• _DATA FOR ANALYSIS_:

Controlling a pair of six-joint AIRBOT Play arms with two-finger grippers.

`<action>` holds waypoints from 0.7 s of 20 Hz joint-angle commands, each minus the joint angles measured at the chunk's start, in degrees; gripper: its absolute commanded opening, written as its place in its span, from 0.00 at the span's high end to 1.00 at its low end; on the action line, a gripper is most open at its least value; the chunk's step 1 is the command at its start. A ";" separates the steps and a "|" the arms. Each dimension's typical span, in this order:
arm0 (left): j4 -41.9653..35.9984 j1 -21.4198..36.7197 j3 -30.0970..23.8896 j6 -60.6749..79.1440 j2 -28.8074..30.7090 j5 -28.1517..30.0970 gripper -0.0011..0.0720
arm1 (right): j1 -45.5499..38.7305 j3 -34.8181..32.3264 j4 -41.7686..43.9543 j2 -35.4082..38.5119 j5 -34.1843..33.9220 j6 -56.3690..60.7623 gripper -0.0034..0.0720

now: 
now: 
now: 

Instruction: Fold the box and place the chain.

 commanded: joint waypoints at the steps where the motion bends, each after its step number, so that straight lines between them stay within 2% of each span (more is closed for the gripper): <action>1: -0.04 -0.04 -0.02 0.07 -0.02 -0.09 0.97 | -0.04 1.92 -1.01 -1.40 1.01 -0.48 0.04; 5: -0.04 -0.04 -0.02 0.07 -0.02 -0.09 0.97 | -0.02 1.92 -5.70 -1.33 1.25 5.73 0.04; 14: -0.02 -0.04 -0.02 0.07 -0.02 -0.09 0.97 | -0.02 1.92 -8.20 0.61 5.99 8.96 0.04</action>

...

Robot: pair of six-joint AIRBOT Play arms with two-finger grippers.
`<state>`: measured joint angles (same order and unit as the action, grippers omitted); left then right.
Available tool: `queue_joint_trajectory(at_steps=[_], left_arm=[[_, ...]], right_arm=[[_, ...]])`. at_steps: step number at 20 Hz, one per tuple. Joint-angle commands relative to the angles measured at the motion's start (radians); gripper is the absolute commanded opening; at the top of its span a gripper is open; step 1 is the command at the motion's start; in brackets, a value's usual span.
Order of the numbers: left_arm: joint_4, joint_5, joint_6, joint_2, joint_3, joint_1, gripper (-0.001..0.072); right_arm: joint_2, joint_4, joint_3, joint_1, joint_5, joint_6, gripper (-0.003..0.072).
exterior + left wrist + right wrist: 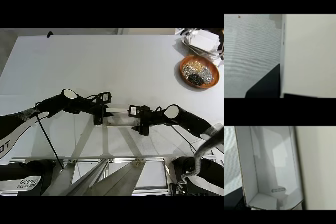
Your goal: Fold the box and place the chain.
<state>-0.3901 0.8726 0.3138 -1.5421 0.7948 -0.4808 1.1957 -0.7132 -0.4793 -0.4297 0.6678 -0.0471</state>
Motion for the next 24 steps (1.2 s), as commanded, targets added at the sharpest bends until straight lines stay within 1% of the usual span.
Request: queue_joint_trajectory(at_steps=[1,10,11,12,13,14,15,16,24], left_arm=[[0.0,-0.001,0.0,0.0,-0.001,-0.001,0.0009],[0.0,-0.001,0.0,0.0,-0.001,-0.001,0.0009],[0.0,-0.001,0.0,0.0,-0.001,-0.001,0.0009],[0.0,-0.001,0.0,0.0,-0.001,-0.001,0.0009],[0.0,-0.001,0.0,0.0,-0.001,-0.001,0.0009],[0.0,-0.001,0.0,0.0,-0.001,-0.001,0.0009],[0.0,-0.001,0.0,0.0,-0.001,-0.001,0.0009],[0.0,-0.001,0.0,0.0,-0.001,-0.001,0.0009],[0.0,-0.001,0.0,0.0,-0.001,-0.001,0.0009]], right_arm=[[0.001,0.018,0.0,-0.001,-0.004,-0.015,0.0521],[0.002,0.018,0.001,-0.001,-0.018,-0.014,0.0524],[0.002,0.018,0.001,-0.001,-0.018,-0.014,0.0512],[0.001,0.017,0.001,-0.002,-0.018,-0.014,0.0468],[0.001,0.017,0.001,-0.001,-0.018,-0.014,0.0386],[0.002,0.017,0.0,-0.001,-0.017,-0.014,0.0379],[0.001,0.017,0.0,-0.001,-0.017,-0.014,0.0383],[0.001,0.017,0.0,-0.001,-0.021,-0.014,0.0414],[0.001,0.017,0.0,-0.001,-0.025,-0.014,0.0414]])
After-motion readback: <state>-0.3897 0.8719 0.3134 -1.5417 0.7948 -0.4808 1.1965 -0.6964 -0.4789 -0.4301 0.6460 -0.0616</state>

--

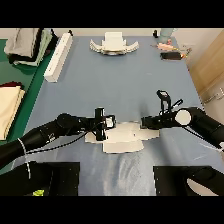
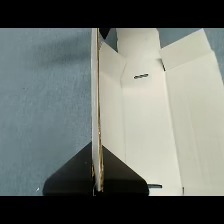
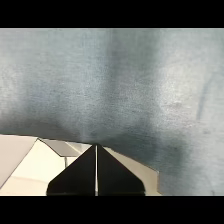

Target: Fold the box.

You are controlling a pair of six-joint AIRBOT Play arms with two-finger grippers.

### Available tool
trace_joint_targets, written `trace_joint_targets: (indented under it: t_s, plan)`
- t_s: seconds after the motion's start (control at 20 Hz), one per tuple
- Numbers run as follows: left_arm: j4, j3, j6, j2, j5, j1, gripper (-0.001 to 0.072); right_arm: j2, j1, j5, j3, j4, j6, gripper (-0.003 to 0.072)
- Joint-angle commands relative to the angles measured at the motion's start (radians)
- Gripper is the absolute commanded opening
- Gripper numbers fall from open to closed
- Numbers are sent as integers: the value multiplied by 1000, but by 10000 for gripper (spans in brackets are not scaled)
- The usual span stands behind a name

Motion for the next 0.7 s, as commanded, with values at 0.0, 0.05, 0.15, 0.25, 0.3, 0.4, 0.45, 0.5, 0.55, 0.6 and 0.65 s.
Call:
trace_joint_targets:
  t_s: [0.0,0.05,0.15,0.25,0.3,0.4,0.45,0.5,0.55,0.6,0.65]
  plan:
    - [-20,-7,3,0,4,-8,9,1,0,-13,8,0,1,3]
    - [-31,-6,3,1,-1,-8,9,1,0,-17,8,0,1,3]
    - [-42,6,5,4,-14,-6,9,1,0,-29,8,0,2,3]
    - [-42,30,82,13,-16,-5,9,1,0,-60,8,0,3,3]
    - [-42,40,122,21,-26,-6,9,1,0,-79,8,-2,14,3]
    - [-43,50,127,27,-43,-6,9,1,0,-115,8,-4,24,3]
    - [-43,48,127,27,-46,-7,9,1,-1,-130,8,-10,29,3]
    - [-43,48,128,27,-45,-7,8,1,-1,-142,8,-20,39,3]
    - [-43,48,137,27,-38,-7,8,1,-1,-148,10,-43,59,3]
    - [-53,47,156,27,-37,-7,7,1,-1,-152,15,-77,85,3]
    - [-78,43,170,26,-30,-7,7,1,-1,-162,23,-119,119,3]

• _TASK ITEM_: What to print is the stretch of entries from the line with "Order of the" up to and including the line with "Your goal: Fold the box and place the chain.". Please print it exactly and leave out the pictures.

• _TASK SOLUTION_:
Order of the numbers: left_arm: joint_4, joint_5, joint_6, joint_2, joint_3, joint_1, gripper (-0.001..0.072); right_arm: joint_2, joint_4, joint_3, joint_1, joint_5, joint_6, gripper (-0.003..0.072).
exterior + left wrist + right wrist: 
Your goal: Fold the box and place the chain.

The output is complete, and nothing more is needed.